(Saved data entries)
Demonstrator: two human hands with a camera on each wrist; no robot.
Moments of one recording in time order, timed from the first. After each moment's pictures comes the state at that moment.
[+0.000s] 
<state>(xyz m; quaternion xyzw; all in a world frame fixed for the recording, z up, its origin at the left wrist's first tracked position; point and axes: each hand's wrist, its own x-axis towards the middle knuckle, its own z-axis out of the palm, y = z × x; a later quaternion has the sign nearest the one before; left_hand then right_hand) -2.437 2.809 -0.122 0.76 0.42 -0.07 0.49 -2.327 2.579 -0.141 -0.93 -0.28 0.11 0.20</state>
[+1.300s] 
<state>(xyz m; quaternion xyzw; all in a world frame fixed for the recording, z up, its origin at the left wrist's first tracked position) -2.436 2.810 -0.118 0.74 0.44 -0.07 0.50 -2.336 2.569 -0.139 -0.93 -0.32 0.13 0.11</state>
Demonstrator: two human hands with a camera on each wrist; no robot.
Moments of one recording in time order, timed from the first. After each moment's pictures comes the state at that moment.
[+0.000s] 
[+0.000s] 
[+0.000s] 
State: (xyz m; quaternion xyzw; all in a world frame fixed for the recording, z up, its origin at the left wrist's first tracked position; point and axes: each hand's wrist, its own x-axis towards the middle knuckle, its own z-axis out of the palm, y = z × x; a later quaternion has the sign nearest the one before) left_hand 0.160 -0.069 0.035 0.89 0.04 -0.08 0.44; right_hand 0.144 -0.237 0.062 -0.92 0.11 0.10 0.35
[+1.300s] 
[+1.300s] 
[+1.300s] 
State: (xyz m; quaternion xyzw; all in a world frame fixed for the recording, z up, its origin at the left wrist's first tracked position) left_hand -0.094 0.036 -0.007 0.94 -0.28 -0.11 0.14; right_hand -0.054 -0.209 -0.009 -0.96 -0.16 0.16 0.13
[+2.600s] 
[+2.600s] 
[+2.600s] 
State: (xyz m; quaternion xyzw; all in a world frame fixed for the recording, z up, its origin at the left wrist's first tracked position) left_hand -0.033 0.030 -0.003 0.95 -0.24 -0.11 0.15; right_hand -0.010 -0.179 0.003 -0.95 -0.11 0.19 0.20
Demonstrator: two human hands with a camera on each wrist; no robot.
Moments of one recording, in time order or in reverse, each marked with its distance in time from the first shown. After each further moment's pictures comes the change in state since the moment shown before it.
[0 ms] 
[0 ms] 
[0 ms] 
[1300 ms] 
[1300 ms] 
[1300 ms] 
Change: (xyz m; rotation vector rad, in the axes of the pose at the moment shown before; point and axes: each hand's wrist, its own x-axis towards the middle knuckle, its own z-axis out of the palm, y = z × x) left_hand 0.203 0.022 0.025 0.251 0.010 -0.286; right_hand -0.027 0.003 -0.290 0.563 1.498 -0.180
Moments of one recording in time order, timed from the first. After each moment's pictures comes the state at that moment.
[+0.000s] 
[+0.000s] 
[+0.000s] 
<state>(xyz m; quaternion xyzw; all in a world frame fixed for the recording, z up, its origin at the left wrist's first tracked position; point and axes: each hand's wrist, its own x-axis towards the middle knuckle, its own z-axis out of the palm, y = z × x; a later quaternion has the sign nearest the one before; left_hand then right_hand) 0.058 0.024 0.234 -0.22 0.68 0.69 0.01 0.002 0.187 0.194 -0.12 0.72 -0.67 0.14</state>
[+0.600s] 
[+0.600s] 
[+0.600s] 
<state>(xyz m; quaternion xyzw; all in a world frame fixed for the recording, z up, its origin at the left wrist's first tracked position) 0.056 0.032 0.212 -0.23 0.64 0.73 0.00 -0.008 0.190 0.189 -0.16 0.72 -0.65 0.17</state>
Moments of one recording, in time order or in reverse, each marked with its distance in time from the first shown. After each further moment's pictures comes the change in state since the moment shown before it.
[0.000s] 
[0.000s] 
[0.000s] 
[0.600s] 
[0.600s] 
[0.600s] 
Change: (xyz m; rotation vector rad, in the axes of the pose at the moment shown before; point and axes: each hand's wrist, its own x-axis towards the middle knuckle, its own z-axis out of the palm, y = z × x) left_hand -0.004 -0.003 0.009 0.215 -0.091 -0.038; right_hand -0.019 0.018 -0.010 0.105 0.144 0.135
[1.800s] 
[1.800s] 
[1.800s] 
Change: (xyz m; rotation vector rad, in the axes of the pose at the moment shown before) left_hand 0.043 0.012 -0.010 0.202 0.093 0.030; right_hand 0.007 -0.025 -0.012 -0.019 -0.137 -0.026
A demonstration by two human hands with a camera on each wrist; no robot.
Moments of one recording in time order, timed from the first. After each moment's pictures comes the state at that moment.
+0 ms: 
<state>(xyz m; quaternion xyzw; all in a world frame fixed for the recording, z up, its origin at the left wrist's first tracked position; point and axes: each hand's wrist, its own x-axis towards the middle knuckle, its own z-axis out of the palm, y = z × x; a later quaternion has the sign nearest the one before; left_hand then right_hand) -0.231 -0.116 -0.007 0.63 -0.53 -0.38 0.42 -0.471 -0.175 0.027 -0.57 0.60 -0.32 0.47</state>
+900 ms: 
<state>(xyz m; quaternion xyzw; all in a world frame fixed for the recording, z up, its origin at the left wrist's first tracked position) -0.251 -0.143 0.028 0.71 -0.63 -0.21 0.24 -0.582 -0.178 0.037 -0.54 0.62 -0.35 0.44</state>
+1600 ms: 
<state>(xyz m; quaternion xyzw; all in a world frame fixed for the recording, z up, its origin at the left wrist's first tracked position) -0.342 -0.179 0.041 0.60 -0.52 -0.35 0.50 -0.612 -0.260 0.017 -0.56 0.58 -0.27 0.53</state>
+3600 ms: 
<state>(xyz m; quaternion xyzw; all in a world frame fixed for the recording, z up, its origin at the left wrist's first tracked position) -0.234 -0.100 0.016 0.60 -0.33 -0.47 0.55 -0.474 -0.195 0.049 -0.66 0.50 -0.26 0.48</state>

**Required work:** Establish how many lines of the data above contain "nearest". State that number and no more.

**Task response:** 4